- Born: April 19, 1971 (age 55) Tortola, British Virgin Islands
- Occupation: Actress
- Years active: 1985–present
- Known for: Actress Founder, Black Silk Products
- Notable work: The Color Purple
- Website: http://desretajackson.com/

= Desreta Jackson =

American actress

Desreta Jackson (born April 19, 1971) is a Virgin Islander actress, producer and entrepreneur. She is best known for her role as Young Celie in the movie The Color Purple.

==Early life and education==
Jackson was born in Tortola in the British Virgin Islands and migrated to the United States at the age of nine. Her family settled in a skid row area of Los Angeles and her mother collected cans to support her. After two years, her mother found housing in South Central Los Angeles. After acting in a scene in a school play, she told her mother that she wanted to take drama classes. Her mother enrolled her in acting classes to keep her away from gang activity where they lived in California.

After various roles in television and movies, Jackson earned a degree in directing from Los Angeles City College.

==Acting career==
Jackson's career began after only a short time in acting school. She was at a casting call for The Color Purple when she was spotted by the producer Reuben Cannon and she was called back for more casting calls.

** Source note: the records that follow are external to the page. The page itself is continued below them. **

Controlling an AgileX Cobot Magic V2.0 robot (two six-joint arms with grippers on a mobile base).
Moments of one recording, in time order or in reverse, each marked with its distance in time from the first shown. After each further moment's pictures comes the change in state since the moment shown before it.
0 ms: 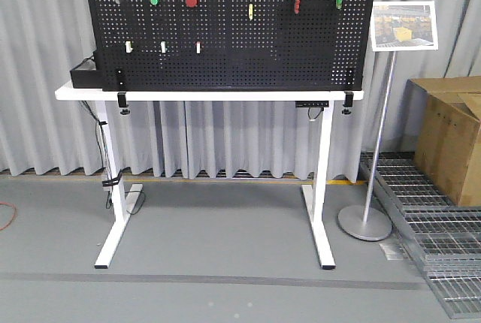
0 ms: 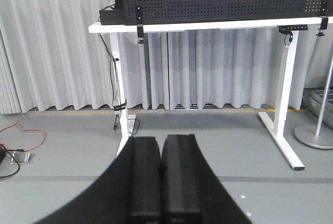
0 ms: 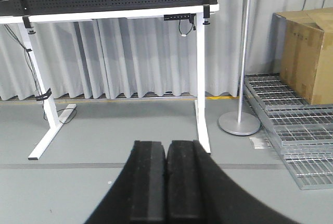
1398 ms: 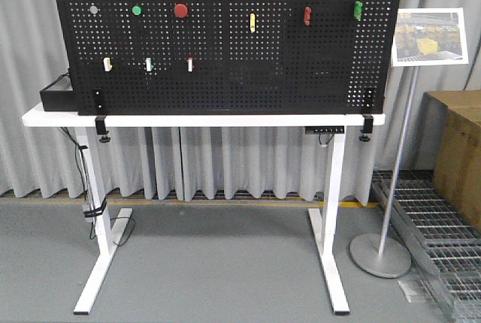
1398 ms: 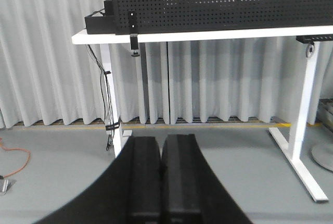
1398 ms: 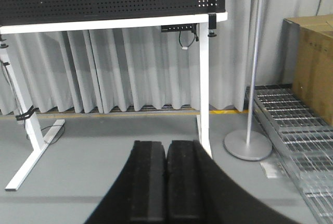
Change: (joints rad) left arm 0.000 0.000 0.000 0.000 0.000 0.000; right arm 0.001 0.000 0.000 0.000 -0.001 0.000
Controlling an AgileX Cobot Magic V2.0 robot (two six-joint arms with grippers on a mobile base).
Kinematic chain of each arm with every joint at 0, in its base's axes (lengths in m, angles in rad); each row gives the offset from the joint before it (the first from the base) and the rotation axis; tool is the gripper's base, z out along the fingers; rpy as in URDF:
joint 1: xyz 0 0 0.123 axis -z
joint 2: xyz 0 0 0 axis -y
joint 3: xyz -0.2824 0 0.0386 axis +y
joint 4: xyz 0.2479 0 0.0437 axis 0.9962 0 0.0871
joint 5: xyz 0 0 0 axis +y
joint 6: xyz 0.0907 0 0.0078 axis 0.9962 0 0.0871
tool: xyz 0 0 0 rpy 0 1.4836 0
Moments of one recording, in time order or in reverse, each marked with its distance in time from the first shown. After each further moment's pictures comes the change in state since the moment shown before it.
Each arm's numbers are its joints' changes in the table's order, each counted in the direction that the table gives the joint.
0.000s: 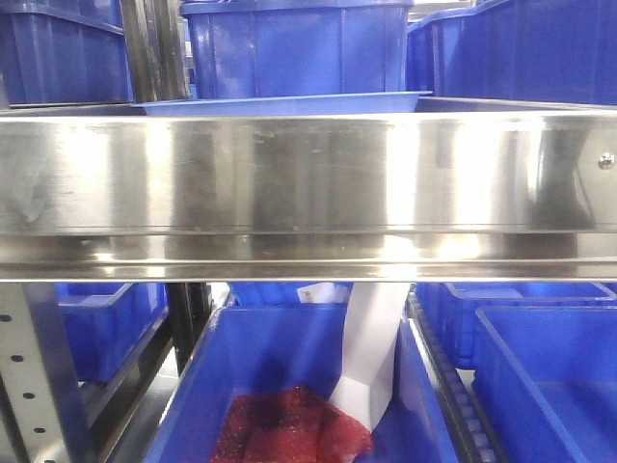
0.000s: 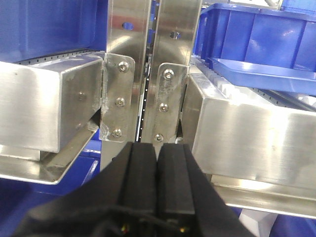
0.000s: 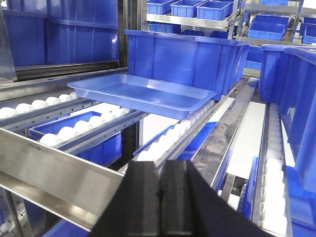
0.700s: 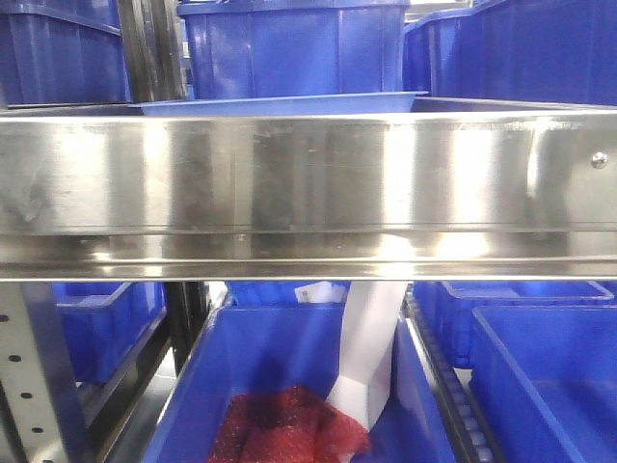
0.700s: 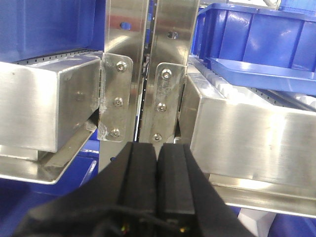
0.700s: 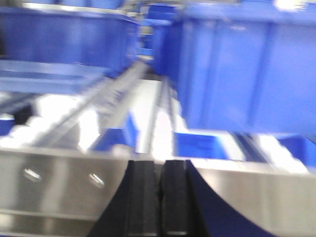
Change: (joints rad) left arm 0.000 0.000 0.000 0.000 0.000 0.000; right arm 0.468 0.165 0.216 0.216 -0.048 -0.219
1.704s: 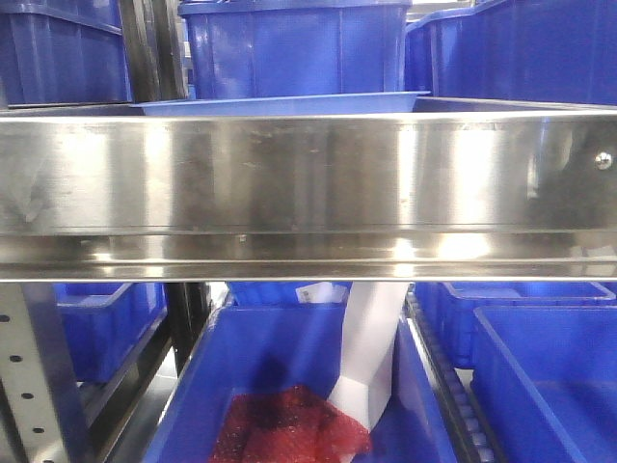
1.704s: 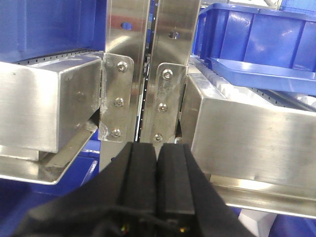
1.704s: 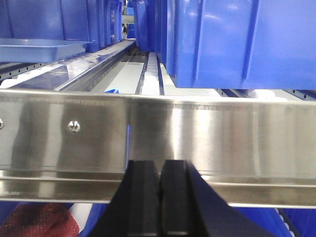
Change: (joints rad) left arm 0.000 0.000 0.000 0.000 0.000 0.000; right arm 0.031 0.070 0.175 0.022 -0.082 0.000
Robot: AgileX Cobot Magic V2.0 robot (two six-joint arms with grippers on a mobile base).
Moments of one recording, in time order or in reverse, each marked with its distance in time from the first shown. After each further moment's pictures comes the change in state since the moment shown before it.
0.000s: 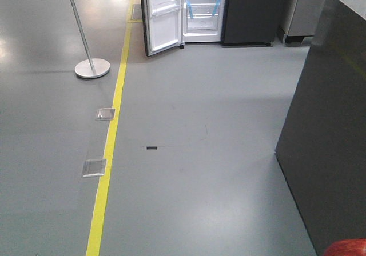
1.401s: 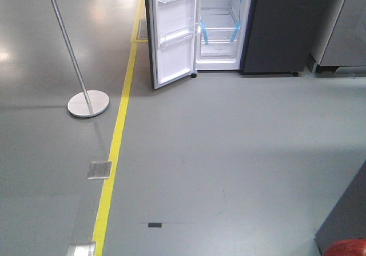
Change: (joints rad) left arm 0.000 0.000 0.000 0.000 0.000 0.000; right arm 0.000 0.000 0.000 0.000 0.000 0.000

She was given the role of the young Celie Harris (with Whoopi Goldberg as adult Celie), who is forced to marry a wealthy young local widower (Danny Glover) who abuses her.

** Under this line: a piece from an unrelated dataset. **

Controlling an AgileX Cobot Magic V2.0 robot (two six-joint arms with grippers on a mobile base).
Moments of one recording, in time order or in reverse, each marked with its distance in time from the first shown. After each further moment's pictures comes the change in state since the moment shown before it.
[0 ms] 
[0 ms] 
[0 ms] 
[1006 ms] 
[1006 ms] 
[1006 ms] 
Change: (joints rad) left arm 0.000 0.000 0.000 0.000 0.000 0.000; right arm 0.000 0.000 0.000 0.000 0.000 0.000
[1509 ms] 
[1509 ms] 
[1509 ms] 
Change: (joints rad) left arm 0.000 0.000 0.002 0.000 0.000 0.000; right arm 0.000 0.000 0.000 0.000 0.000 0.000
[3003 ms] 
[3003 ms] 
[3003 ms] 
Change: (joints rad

Jackson continued her career with roles in both television and film.

===Filmography===

| Year | Title | Role | Notes |
|---|---|---|---|
| 1985 | The Color Purple | Young Celie |  |
| 1987 | Mighty Pawns | Lucy | Made-for-TV movie starring Rosalind Cash, Shawn Harrison, and Desreta Jackson. |
| 1989 | Mancuso, F.B.I. |  | Appeared in episode 2 ("Racial Matters"), broadcast on October 19, 1989. |
| 1992 | Sister Act | Teenage Girl | Minor role |
| 2008 | Creating Celebrity | Self / Producer |  |

===Theater===

| Year | Title | Role | Notes |
|---|---|---|---|
| 1995 | Andie |  |  |
| 1996 | Alien Garden |  |  |

==Personal life==

Jackson is the founder of BlackSilk Products, a hair care product company that she launched in 2011. She began the business from home in 2002, making her own hair care products such as oils, hair treatments, shampoos and conditioners.